Un ragionamento che Renzi ha ripetuto giovedì anche ad un esponente garantista del Pd bisognoso di conforto. «Uno è stato il suo ragionamento può dire ciò che vuole, ma se il Pd per tenere in piedi questo governo è disposto a diventare giustizialista come Bonafede, a gettare la legge Orlando alle ortiche, a ripetere quello che fece Salvini per tenere in piedi il governo gialloverde, io non lo accetterò. Ma ti pare che con il coronavirus, la guerra in Libia, il problema delle infrastrutture, l’economia in crisi, dobbiamo stare appresso alle follie di Bonafede?!».

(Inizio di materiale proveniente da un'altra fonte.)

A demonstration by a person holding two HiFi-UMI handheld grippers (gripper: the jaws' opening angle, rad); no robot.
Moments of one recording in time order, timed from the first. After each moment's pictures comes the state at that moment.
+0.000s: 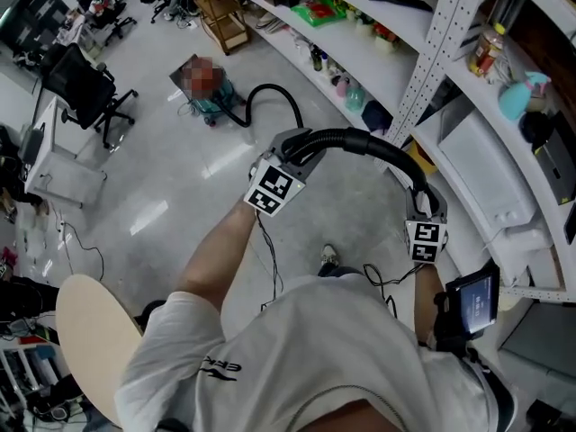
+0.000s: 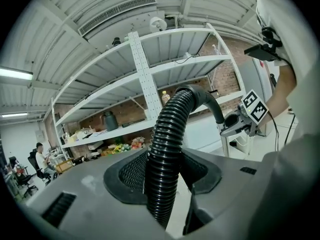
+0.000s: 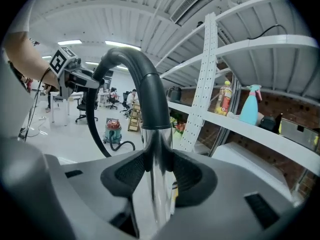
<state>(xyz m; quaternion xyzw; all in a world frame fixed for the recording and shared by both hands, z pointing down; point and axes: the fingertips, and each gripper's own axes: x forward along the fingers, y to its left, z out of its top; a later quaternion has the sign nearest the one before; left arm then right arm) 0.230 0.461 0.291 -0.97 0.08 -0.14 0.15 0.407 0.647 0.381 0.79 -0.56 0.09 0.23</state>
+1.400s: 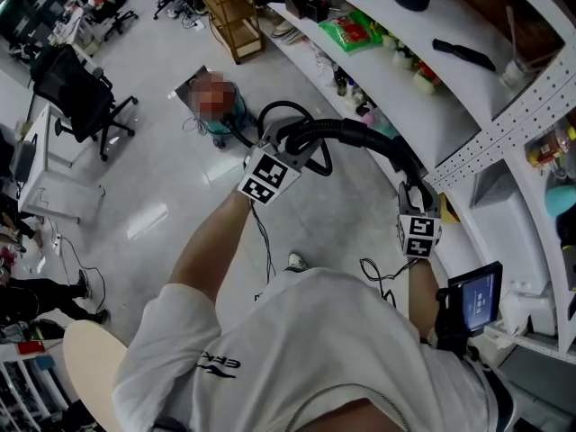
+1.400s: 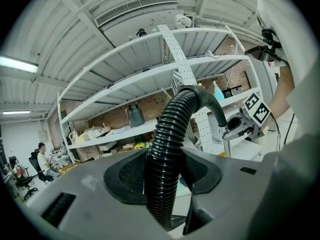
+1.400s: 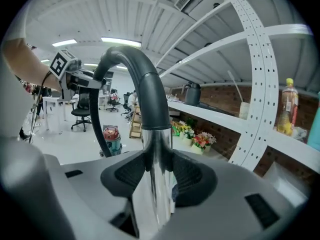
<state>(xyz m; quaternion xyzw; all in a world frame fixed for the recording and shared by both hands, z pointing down) 0.225 0.149 0.269 -0.98 0.09 -0.13 0.15 0.397 0.331 0.368 0.78 -0.57 0.09 0.22</state>
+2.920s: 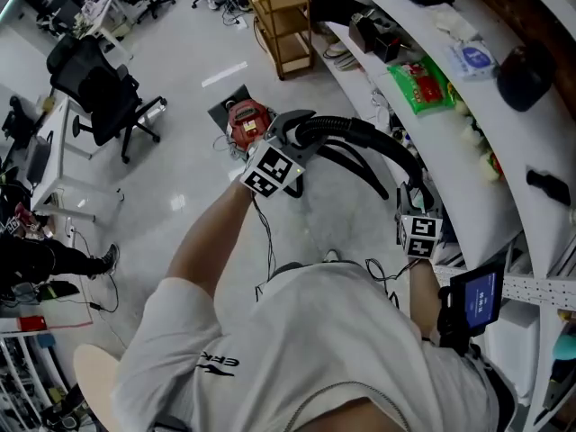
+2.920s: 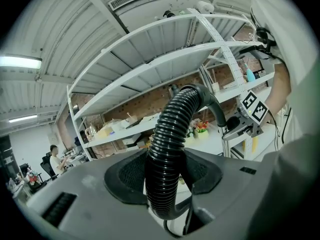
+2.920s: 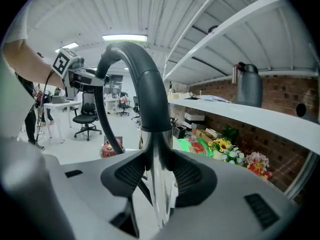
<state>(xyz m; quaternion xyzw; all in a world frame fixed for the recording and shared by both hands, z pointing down) 0.230 -0.240 0.272 -0.96 0.14 -0.17 0.17 0.411 -0.087 0.394 0.73 -0.64 0.10 0.21</state>
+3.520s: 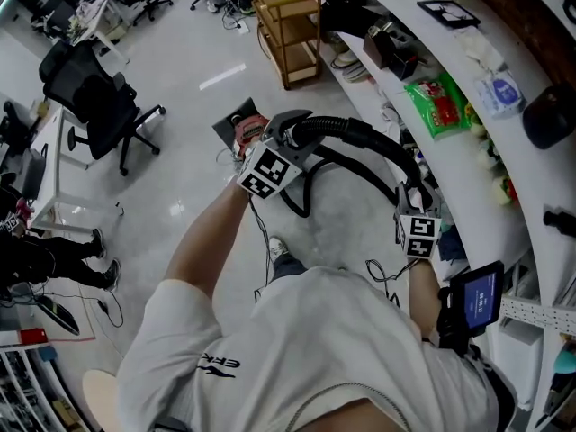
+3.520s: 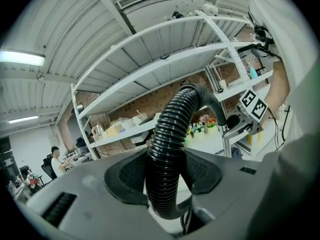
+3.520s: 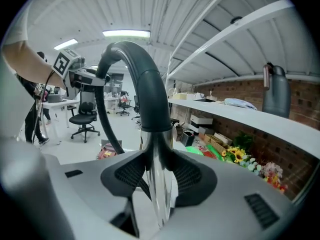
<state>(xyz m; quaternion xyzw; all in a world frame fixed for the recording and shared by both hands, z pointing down) 0.184 -0.368 0.271 -0.96 0.14 -0.16 0.18 0.367 -0.214 0.391 0.73 -0.64 0.10 0.22</state>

Insomma, il monito è stato lanciato. Ora il braccio di ferro si allungherà sui prossimi mesi, da qui alle prossime Regionali, visto che in assenza di un compromesso che coinvolga l’intera coalizione (l’unico sarebbe stato un rinvio dell’applicazione della legge Bonafede in attesa della riforma del processo penale) lo scontro sulla prescrizione si svolgerà in diversi momenti sia alla Camera (dove i voti di Italia Viva non sono decisivi), che al Senato (dove sulla carta lo sono). Ma intanto il segnale renziano ha smosso la acque a sinistra come a destra. Franceschini ieri ha posto l’interrogativo a tre quarti del gruppo dirigente piddino: «Secondo voi Matteo fa sul serio o no?». Ricevendo silenzi o risposte contraddittorie. «Qui è stata la sua conclusione dobbiamo accelerare nell’approvazione della legge elettorale proporzionale. Così costringendo tutti a rifare conti e strategie la situazione si stabilizzerà».
E anche il centrodestra ha rizzato le orecchie. Specie in Forza Italia, quella ortodossa e quella in sofferenza, la cui simpatia verso l’attuale premier ha cominciato a scemare. Gianni Letta ha reso più assidui i contatti con gli ambasciatori renziani, mentre Mara Carfagna ha scomunicato i fautori del gruppo parlamentare filo Conte. «Quelli osservava ieri mattina alla buvette di Montecitorio pensano solo a piccoli interessi, a dire la loro su qualche nomina. Sono l’altra faccia della medaglia di quelli che stilano ogni giorno la lista dei garantiti di Forza Italia alle prossime elezioni. Inutile aggiungere sempre più corta…».